Task item:
Only the lines below starting at the one containing "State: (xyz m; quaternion" and ending at the one containing "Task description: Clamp" belong in the answer, each copied exactly.
--------------------------------------------------
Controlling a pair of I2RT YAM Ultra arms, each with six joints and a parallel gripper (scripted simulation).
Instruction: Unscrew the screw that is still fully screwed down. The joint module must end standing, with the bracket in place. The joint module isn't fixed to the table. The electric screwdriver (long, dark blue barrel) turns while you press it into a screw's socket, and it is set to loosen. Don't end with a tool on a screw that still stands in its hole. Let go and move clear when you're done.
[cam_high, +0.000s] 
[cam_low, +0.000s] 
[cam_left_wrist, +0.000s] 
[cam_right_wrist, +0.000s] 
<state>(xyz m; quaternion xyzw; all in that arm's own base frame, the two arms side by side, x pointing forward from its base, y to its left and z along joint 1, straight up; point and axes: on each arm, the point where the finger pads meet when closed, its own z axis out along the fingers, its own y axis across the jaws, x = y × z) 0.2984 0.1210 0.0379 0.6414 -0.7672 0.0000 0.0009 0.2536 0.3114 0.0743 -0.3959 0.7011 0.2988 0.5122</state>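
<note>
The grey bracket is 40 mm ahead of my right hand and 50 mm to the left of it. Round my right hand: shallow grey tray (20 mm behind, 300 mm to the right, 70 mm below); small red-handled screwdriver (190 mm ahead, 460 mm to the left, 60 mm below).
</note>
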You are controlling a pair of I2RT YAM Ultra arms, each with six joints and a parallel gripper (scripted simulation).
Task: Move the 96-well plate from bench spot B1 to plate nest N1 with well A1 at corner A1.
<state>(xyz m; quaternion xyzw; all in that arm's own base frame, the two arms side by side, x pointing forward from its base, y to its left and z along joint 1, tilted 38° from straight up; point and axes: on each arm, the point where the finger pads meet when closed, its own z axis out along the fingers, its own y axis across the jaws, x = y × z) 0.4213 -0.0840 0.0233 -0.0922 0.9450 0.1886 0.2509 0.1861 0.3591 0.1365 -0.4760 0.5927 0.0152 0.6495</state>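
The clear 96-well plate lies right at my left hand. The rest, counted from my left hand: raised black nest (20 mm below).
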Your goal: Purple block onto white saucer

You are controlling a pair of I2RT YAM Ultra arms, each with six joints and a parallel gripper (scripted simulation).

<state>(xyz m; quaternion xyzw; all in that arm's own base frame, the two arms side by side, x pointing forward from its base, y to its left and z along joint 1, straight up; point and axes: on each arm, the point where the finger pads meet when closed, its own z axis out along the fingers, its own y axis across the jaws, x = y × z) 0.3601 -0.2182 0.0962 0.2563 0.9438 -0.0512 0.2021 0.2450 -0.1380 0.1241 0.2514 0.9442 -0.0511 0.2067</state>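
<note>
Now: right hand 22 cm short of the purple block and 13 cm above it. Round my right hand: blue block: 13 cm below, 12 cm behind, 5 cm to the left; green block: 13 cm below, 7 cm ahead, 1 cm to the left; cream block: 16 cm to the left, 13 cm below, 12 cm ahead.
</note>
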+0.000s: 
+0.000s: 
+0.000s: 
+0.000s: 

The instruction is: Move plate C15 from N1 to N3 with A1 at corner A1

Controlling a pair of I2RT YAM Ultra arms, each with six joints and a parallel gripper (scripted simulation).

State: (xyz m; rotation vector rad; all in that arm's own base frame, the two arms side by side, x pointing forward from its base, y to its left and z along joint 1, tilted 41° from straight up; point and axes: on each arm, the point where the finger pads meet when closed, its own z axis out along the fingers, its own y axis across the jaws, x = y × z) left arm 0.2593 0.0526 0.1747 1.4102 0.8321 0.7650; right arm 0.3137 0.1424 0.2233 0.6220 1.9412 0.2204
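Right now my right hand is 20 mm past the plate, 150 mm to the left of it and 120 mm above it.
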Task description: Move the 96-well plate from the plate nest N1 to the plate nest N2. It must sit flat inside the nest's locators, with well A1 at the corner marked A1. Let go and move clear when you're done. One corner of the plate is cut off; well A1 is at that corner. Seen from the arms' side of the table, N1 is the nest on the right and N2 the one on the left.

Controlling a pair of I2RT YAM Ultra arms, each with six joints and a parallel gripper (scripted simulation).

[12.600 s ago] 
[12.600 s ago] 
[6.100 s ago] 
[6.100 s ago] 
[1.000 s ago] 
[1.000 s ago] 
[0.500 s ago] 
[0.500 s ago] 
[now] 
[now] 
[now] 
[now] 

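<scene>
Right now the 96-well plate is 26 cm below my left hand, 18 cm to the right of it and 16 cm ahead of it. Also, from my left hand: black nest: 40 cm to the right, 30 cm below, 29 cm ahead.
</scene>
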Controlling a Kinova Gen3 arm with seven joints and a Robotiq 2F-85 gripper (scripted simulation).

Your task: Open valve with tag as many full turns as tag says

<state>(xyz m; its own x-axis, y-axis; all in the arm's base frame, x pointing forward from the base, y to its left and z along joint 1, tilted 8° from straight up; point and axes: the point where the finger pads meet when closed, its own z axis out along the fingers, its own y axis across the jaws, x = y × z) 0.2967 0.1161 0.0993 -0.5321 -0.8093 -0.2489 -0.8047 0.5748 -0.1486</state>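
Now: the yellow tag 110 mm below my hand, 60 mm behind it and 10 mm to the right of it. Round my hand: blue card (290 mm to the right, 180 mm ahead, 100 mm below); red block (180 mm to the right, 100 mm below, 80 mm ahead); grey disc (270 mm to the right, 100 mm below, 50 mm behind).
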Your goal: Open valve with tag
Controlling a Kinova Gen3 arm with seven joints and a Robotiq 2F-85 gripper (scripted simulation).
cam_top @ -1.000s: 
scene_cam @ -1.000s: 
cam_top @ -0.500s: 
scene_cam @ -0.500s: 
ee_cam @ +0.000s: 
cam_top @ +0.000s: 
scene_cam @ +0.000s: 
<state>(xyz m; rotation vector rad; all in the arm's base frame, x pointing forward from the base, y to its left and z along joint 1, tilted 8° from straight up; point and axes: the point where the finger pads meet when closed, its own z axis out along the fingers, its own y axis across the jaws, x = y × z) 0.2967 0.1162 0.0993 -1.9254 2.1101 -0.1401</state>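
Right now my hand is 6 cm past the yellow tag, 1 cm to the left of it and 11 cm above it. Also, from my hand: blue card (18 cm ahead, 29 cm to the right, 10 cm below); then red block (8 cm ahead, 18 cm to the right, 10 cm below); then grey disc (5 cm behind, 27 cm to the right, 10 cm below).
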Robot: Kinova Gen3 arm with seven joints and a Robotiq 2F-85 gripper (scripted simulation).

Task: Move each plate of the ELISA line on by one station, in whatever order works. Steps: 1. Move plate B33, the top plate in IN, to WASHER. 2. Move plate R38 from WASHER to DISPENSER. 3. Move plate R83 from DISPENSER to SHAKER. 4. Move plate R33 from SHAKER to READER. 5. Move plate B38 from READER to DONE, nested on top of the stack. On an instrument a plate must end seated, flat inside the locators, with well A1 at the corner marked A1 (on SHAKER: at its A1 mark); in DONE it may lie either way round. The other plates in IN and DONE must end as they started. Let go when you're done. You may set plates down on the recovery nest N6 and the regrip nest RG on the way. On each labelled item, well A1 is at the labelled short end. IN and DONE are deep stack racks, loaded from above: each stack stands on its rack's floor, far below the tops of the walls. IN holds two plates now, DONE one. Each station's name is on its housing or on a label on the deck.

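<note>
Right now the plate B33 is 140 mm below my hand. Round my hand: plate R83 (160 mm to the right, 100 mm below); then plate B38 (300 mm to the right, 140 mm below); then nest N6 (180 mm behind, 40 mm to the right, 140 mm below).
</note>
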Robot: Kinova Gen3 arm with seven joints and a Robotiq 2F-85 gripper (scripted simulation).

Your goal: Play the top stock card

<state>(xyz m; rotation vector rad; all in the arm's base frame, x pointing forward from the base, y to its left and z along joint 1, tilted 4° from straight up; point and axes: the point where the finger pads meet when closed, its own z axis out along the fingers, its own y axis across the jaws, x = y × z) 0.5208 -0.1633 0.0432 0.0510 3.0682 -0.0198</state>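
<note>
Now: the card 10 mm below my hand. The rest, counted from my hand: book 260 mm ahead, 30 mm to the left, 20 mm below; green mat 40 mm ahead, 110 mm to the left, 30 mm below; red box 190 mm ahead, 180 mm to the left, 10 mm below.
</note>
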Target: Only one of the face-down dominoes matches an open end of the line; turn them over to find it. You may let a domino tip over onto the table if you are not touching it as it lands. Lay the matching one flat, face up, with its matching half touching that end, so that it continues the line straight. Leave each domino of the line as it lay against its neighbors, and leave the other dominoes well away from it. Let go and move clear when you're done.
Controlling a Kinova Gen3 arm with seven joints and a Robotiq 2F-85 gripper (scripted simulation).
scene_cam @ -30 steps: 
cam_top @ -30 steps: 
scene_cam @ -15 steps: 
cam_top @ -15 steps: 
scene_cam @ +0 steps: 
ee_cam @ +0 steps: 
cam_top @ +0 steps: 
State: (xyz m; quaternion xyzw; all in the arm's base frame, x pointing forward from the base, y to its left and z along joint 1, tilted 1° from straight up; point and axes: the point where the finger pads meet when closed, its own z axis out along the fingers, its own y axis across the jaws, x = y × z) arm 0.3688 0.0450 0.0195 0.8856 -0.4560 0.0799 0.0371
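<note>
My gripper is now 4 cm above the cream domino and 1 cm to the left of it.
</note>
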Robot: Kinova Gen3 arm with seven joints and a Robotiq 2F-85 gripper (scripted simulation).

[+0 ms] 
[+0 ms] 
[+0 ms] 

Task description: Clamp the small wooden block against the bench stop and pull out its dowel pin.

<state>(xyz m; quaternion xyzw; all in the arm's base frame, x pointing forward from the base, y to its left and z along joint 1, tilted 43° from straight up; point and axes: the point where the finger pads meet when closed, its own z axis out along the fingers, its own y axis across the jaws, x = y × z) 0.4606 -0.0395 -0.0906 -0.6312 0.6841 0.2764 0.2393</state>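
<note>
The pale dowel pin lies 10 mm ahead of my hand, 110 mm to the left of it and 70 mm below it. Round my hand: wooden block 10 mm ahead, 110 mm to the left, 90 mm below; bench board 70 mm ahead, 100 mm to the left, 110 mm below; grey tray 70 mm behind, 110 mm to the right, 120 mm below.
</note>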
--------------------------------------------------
Answer section:
State: (xyz m; quaternion xyzw; all in the arm's base frame, x pointing forward from the base, y to its left and z along joint 1, tilted 1° from straight up; point and axes: the point where the finger pads meet when closed, its own z axis out along the fingers, its own y axis across the jaws, x = y × z) arm 0.3688 0.0450 0.0195 0.8856 -0.4560 0.0799 0.0371
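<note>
My gripper is now 4 cm above the cream domino and 1 cm to the left of it.
</note>
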Robot: Kinova Gen3 arm with seven joints and a Robotiq 2F-85 gripper (scripted simulation).

[+0 ms] 
[+0 ms] 
[+0 ms] 

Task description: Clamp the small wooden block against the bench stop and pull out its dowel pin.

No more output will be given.